It’s time for the last dance in Los Angeles. Last week the city council unanimously approved a measure that bans direct tipping of nude dancers and forbids them from getting within six feet of customers. Police officials hope the limits will impede prostitution, which they say begins with lap dancing and proceeds to solicitations for sex in private VIP rooms. (The ban eliminates the rooms, too.)
“IT ALL BEGINS with the touching,” says Capt. Vance Proctor, the head of LAPD’s Organized Crime and Vice Division. The law, he says, was based on similar rules in places like San Diego; dancers, customers and club owners in L.A. face up to six months in jail and $2,500 fines if convicted.
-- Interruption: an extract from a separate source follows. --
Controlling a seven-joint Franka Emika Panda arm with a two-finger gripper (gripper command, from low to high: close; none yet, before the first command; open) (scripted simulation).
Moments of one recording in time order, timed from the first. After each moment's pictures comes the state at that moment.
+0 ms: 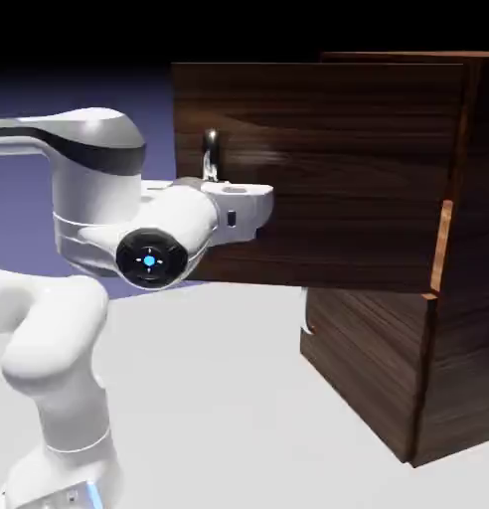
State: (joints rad) arm -0.35 -1.08 -0.58 -2.73 1.04 1.47 -0.93
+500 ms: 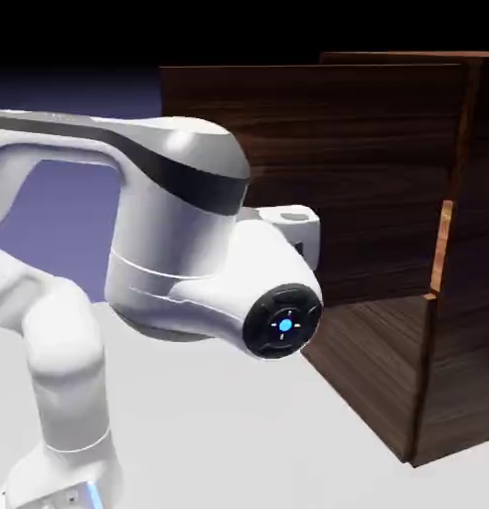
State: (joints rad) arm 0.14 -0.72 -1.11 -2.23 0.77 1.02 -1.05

Other cities are showing “a lot of interest” in establishing their own sexual no-fly zones, reports the bill’s sponsor, Councilwoman Cindy Miscikowski. Calls are coming in from Alaska and Germany.
Closer to home, club owners vow a fight. They argue that prostitution is rare and say that a lap-dance ban at the epicenter of the multibillion-dollar porn industry is hypocritical. “If there are no lap dances, who is going to come in?” asks Jamal Haddad, owner of the Frisky Kitty in L.A.’s San Fernando Valley, who says his performers do “nothing illegal.” Dancers, who can make $200 to $500 a night in tips (they earn little or no wage), are worried, too. Raven, 26, a single mother of two who dances at Frisky Kitty, says 80 percent of her tips come from lap dancing. She and her co-workers are scrambling to figure out how to earn money under the new rules. “We’re going to have to get creative,” she says.